→ EXERCISE AIM
Output a character-exact copy of the data, images removed.

→ EXERCISE DATA
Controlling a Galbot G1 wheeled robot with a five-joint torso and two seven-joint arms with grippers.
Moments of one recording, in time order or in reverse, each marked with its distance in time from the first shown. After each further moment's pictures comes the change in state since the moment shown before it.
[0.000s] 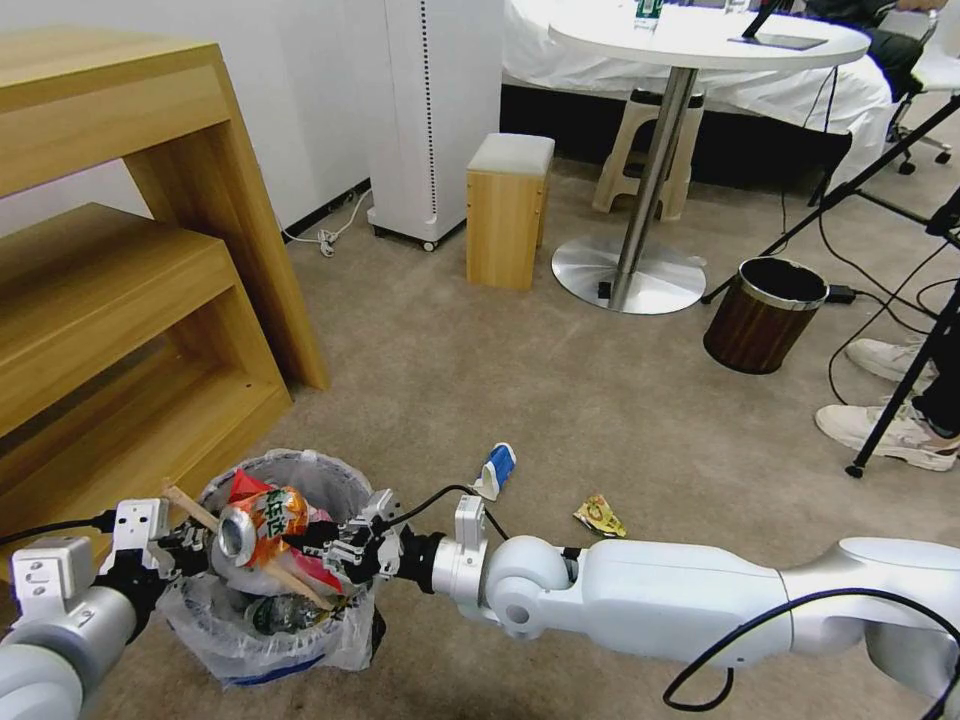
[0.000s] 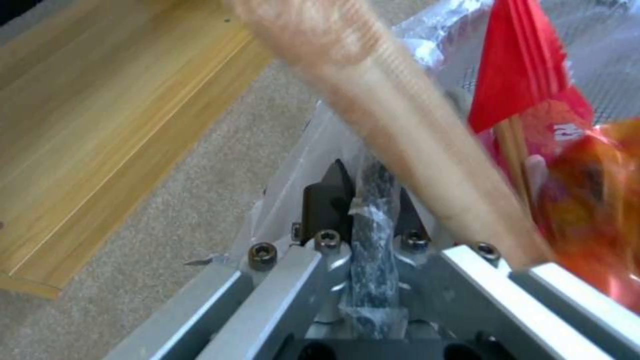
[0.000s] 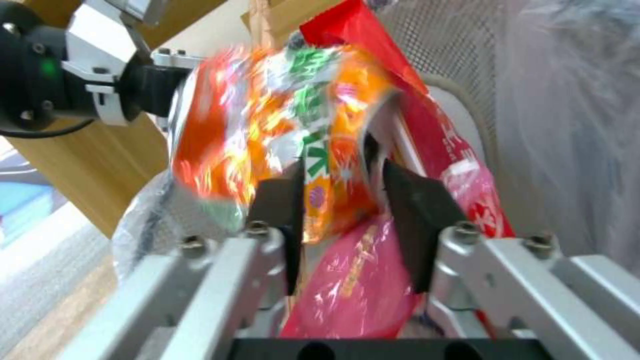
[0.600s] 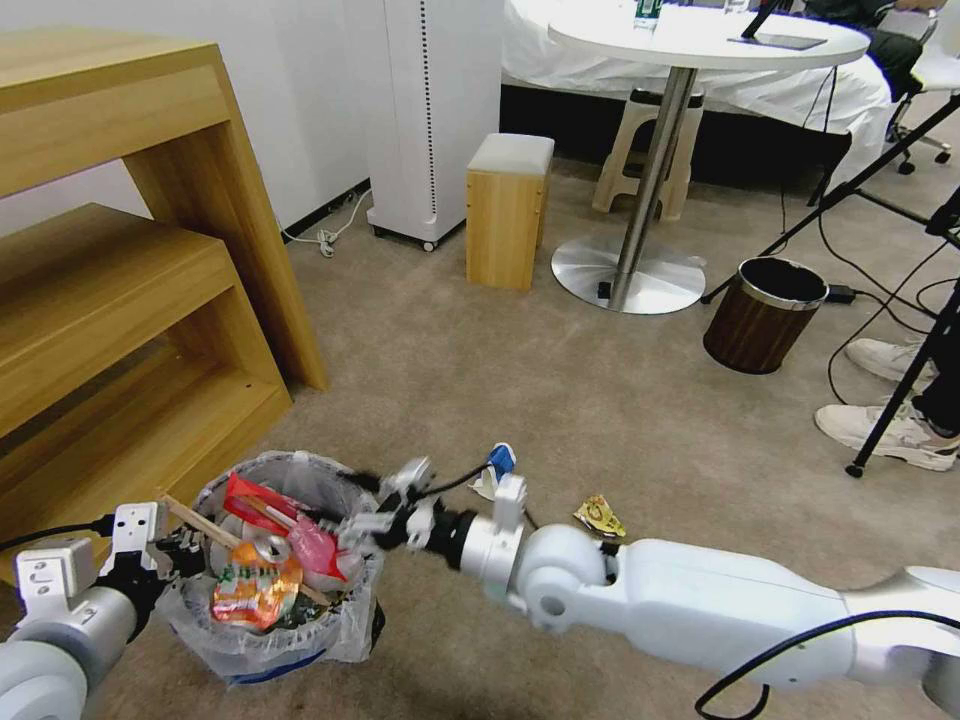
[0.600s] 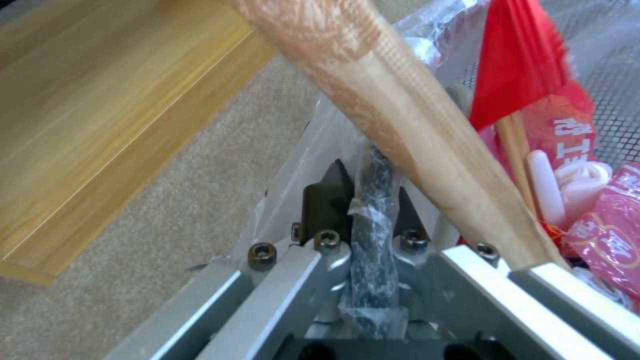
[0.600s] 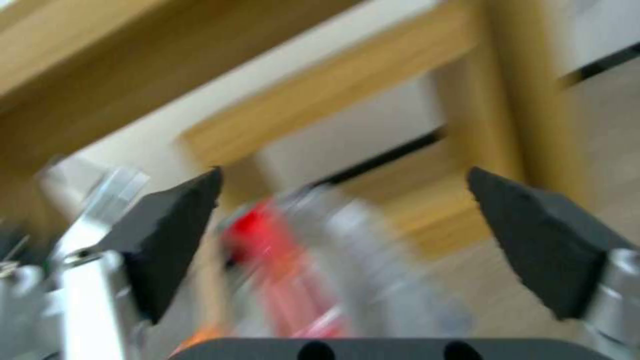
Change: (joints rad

→ ANSWER TO THE EXERCISE
Controlling a Galbot G1 wheeled robot with a five-joint torso and two seven-joint arms with grippers.
Moments of one recording, in time order or in reverse, each marked with its distance in time from the first shown. After each further moment's pictures comes the change in state since the moment shown before it.
[0.000s] 
[0.000s] 
[0.000s] 
[0.600s] 
[0.600s] 
[0.600s] 
Change: (joints rad

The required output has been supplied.